Technical Analysis Details
Key Findings
This 2-year trial found that creatine supplementation combined with exercise did not improve bone mineral density (BMD) at the femoral neck, total hip, or lumbar spine in postmenopausal women. However, it significantly improved key bone geometric properties predictive of structural strength at the femoral neck: section modulus (indicating bending strength; P = 0.0011) and buckling ratio (indicating reduced cortical instability under load; P = 0.011). Creatine also reduced 80-meter walking time (P = 0.0008) and increased lean tissue mass in valid completers (P = 0.046), but showed no effect on muscular strength (bench press or hack squat 1RM).
Study Design
This was a 2-year randomized controlled trial (RCT) involving 237 postmenopausal women (mean age: 59 years). Participants were randomized to creatine or placebo groups, all engaging in a structured exercise program: resistance training 3 days/week and walking 6 days/week. The primary outcome was femoral neck BMD; secondary outcomes included lumbar spine BMD, proximal femur geometry, strength, walking speed, and body composition.
Dosage & Administration
Participants received creatine monohydrate at 0.14 g·kg⁻¹·d⁻¹ (approximately 9.8 g/day for a 70 kg woman) or a matched placebo. Supplementation was administered daily alongside the 2-year exercise intervention.
Results & Efficacy
- BMD: No significant differences between groups at femoral neck (creatine: 0.725→0.712 vs. placebo: 0.721→0.706 g·cm⁻²), total hip, or lumbar spine (all P > 0.05).
- Bone Geometry: Creatine maintained section modulus (1.35→1.34 vs. placebo: 1.34→1.28 cm³; P = 0.0011) and improved buckling ratio (10.8→11.1 vs. placebo: 11.0→11.6; P = 0.011).
- Function: Walking time decreased by 1.5 seconds in creatine vs. no change in placebo (48.6→47.1 vs. 48.3→48.2 s; P = 0.0008).

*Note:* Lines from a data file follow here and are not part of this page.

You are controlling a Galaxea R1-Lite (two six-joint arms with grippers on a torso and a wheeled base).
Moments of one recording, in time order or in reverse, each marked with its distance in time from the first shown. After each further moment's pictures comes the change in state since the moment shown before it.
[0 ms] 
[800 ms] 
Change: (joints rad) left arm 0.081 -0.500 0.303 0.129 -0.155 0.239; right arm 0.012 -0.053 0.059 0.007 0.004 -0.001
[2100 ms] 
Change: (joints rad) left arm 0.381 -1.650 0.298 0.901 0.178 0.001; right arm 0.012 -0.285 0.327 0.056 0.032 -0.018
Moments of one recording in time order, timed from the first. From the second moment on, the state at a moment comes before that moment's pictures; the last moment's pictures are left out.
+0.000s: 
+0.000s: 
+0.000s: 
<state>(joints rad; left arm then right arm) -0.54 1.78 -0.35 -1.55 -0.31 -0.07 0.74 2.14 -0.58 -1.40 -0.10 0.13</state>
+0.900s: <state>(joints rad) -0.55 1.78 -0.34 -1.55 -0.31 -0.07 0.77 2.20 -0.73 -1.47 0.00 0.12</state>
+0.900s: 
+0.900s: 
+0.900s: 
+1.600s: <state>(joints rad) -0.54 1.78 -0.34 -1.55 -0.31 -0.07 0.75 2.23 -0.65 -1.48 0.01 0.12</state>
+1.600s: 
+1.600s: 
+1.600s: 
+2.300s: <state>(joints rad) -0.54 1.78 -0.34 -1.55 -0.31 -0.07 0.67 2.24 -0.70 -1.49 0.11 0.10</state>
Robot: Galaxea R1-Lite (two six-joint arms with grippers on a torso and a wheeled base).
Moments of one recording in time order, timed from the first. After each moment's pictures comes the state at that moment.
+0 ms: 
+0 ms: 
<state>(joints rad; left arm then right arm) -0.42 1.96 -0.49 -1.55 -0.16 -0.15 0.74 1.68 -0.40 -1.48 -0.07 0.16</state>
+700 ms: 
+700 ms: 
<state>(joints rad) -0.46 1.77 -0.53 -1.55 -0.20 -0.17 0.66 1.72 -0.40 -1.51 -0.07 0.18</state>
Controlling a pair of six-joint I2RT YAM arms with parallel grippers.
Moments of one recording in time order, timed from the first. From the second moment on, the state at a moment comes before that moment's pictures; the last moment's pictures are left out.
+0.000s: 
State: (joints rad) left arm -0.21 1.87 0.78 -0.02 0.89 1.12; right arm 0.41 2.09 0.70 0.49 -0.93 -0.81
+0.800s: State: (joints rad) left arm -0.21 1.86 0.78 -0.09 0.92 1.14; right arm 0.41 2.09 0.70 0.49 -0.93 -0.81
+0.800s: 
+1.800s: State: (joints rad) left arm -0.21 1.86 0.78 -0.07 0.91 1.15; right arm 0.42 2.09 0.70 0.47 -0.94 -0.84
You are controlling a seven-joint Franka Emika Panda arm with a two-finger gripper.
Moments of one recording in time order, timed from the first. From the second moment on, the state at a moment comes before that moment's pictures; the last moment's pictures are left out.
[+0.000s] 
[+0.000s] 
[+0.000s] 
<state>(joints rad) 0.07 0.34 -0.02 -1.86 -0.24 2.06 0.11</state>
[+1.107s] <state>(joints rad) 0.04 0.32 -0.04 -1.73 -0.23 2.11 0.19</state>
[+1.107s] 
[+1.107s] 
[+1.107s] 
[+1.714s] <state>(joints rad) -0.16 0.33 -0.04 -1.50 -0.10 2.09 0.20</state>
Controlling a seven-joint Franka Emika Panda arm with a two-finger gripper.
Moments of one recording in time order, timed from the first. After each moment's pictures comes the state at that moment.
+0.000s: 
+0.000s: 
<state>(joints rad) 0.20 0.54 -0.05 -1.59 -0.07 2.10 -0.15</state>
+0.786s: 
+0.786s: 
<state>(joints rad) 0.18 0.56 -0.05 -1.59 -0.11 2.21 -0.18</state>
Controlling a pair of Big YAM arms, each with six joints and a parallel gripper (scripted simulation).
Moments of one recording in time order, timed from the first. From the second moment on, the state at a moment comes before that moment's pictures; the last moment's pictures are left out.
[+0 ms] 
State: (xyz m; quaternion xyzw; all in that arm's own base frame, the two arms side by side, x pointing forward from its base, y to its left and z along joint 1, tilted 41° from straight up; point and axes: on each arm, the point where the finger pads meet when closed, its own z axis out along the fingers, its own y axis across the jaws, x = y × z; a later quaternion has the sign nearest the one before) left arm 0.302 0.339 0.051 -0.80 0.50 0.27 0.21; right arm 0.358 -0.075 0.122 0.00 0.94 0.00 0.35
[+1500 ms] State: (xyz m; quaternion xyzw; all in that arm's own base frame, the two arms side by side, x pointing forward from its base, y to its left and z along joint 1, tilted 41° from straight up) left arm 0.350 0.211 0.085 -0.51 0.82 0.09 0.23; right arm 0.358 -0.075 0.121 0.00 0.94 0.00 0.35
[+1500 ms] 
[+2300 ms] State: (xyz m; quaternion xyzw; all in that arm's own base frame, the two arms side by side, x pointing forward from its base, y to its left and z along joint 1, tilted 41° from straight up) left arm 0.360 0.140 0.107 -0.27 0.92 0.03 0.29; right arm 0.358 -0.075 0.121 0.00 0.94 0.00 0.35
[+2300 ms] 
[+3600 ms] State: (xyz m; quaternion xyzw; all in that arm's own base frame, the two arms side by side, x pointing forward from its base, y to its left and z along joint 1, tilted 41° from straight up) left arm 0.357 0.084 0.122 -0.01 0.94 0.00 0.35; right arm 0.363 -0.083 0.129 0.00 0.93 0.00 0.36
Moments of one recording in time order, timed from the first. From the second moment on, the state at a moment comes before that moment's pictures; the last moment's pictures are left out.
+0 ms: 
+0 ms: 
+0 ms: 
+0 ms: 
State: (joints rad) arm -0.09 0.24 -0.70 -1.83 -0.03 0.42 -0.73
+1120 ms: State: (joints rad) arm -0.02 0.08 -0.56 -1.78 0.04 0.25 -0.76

- Body Composition: Lean mass increased significantly in valid completers (40.8→43.1 vs. placebo: 40.4→42.0 kg; P = 0.046). Strength gains (bench press, hack squat) were similar between groups.
Limitations
The high attrition rate (only "valid completers" showed lean mass benefits) limits generalizability. BMD outcomes showed no clinical improvement despite positive geometric changes, raising questions about functional relevance. The exercise protocol was identical for both groups, so creatine’s isolated effects cannot be determined. Lack of dietary control and no fracture incidence data are additional constraints. Future studies should assess longer-term fracture risk and optimal dosing.
Clinical Relevance
For postmenopausal women, creatine + exercise may enhance bone structural integrity (not BMD) and functional mobility, potentially reducing fall risk. The 1.5-second improvement in walking speed suggests meaningful real-world mobility benefits. However, creatine alone is insufficient for osteoporosis prevention given the lack of BMD improvement. Clinicians might consider it as an adjunct to exercise for improving lean mass and bone geometry, but not as a primary osteoporosis treatment. Users should prioritize weight-bearing exercise alongside supplementation.
Original Study Reference
A 2-yr Randomized Controlled Trial on Creatine Supplementation during Exercise for Postmenopausal Bone Health.